## [TASK]
Each record should be written out exactly as it stands.
· · · · ·
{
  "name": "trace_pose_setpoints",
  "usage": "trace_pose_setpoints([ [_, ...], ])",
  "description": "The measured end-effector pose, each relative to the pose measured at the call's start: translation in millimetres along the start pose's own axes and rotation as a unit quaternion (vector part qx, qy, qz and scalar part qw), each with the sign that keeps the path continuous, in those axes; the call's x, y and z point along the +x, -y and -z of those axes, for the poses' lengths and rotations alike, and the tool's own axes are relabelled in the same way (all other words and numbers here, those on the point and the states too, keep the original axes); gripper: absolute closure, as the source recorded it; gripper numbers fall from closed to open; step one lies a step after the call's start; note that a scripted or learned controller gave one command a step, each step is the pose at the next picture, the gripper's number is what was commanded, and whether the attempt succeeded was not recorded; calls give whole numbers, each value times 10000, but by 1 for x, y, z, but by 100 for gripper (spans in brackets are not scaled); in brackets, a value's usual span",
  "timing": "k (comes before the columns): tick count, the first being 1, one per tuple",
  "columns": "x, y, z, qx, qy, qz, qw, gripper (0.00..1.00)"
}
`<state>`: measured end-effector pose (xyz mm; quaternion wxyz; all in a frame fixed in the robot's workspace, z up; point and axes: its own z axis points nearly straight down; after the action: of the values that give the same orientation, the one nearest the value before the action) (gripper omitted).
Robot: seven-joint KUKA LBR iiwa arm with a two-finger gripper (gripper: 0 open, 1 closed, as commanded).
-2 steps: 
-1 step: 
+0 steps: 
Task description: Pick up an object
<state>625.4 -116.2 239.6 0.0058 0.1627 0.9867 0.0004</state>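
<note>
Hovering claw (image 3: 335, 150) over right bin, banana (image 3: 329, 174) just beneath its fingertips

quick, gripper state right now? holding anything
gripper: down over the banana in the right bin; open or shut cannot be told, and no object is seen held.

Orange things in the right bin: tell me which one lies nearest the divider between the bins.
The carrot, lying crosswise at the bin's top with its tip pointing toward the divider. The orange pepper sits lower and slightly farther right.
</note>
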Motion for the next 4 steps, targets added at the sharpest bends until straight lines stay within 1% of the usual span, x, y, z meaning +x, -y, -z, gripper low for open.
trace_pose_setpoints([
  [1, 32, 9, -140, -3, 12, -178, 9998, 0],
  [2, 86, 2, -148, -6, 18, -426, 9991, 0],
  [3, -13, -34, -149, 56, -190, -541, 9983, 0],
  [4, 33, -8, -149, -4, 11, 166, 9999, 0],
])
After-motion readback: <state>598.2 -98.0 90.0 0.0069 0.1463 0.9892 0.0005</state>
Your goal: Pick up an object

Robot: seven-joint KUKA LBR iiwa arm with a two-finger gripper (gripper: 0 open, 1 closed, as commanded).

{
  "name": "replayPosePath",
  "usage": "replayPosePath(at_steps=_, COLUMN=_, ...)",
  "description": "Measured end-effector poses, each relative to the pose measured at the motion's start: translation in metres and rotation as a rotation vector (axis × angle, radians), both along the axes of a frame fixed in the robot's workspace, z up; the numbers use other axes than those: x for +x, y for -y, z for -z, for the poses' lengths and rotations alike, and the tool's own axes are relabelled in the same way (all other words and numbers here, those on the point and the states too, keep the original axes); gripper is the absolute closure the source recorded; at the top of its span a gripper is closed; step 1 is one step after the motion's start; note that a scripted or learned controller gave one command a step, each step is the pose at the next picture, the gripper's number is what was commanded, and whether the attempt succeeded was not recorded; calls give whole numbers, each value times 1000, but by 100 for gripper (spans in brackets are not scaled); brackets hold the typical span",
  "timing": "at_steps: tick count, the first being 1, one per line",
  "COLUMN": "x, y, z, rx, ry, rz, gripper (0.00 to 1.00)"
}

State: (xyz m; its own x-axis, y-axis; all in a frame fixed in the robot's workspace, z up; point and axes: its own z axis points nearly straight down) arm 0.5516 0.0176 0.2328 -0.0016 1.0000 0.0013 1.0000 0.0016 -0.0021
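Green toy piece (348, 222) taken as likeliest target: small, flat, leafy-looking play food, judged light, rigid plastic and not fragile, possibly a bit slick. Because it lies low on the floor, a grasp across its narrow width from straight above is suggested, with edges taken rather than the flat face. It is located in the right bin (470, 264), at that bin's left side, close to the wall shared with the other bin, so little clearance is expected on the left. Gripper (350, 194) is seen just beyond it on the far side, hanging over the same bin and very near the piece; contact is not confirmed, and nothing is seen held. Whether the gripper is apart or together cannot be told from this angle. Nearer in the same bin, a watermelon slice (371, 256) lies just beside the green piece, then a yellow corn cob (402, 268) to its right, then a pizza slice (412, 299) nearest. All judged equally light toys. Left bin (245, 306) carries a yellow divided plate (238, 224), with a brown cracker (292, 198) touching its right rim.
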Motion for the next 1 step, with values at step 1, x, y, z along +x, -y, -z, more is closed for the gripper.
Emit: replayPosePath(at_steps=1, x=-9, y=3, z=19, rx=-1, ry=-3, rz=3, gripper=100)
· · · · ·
## [RESULT FOR THIS TASK]
{
  "name": "trace_pose_setpoints",
  "usage": "trace_pose_setpoints([ [_, ...], ])",
  "description": "The measured end-effector pose, each relative to the pose measured at the call's start: translation in millimetres along the start pose's own axes and rotation as a unit quaternion (vector part qx, qy, qz and scalar part qw), each with the sign that keeps the path continuous, in those axes; the call's x, y and z point along the +x, -y and -z of those axes, for the poses' lengths and rotations alike, and the tool's own axes are relabelled in the same way (all other words and numbers here, those on the point and the states too, keep the original axes); gripper: absolute closure, as the source recorded it; gripper numbers fall from closed to open; step one lies a step after the call's start; note that a scripted or learned controller gave one command a step, each step is the pose at the next picture, the gripper's number is what was commanded, and whether the attempt succeeded was not recorded; calls give whole numbers, each value times 10000, but by 1 for x, y, z, but by 100 for gripper (spans in brackets are not scaled); in brackets, a value's usual span",
  "timing": "k (comes before the columns): tick count, the first being 1, one per tuple",
  "columns": "x, y, z, qx, qy, qz, qw, gripper (0.00..1.00)"
}
`<state>`: measured end-effector pose (xyz mm; quaternion wxyz; all in a frame fixed in the robot's workspace, z up; point and axes: its own z axis points nearly straight down; after the action: of the values that give the same orientation, the one nearest the value before the action) (gripper omitted).
Robot: seven-joint KUKA LBR iiwa arm with a two-finger gripper (gripper: 0 open, 1 closed, as commanded).
-2 steps: 
-1 step: 
+0 steps: 
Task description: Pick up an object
<state>625.4 -116.2 239.6 0.0058 0.1627 0.9867 0.0004</state>
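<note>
Hovering claw (image 3: 335, 150) over right bin, banana (image 3: 329, 174) just beneath its fingertips

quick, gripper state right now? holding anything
gripper: down over the banana in the right bin; open or shut cannot be told, and no object is seen held.

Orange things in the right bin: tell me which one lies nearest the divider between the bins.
The carrot, lying crosswise at the bin's top with its tip pointing toward the divider. The orange pepper sits lower and slightly farther right.
</note>
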Motion for the next 4 steps, targets added at the sharpest bends until straight lines stay within 1% of the usual span, x, y, z meaning +x, -y, -z, gripper low for open.
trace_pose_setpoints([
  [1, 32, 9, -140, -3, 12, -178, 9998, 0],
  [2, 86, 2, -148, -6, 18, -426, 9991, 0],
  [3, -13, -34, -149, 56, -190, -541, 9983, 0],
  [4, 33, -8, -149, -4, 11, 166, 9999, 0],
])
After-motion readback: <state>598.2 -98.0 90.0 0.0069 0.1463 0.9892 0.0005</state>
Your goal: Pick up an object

Robot: seven-joint KUKA LBR iiwa arm with a two-finger gripper (gripper: 0 open, 1 closed, as commanded).

{
  "name": "replayPosePath",
  "usage": "replayPosePath(at_steps=_, COLUMN=_, ...)",
  "description": "Measured end-effector poses, each relative to the pose measured at the motion's start: translation in metres and rotation as a rotation vector (axis × angle, radians), both along the axes of a frame fixed in the robot's workspace, z up; the numbers use other axes than those: x for +x, y for -y, z for -z, for the poses' lengths and rotations alike, and the tool's own axes are relabelled in the same way (all other words and numbers here, those on the point and the states too, keep the original axes); gripper is the absolute closure the source recorded; at the top of its span a gripper is closed; step 1 is one step after the motion's start; note that a scripted or learned controller gave one command a step, each step is the pose at the next picture, the gripper's number is what was commanded, and whether the attempt succeeded was not recorded; calls give whole numbers, each value times 1000, but by 100 for gripper (spans in brackets are not scaled); brackets hold the typical span",
  "timing": "at_steps: tick count, the first being 1, one per line",
  "COLUMN": "x, y, z, rx, ry, rz, gripper (0.00 to 1.00)"
}

State: (xyz m; its own x-axis, y-axis; all in a frame fixed in the robot's workspace, z up; point and axes: its own z axis points nearly straight down) arm 0.5516 0.0176 0.2328 -0.0016 1.0000 0.0013 1.0000 0.0016 -0.0021
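Green toy piece (348, 222) taken as likeliest target: small, flat, leafy-looking play food, judged light, rigid plastic and not fragile, possibly a bit slick. Because it lies low on the floor, a grasp across its narrow width from straight above is suggested, with edges taken rather than the flat face. It is located in the right bin (470, 264), at that bin's left side, close to the wall shared with the other bin, so little clearance is expected on the left. Gripper (350, 194) is seen just beyond it on the far side, hanging over the same bin and very near the piece; contact is not confirmed, and nothing is seen held. Whether the gripper is apart or together cannot be told from this angle. Nearer in the same bin, a watermelon slice (371, 256) lies just beside the green piece, then a yellow corn cob (402, 268) to its right, then a pizza slice (412, 299) nearest. All judged equally light toys. Left bin (245, 306) carries a yellow divided plate (238, 224), with a brown cracker (292, 198) touching its right rim.
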Motion for the next 1 step, with values at step 1, x, y, z along +x, -y, -z, more is closed for the gripper.
Emit: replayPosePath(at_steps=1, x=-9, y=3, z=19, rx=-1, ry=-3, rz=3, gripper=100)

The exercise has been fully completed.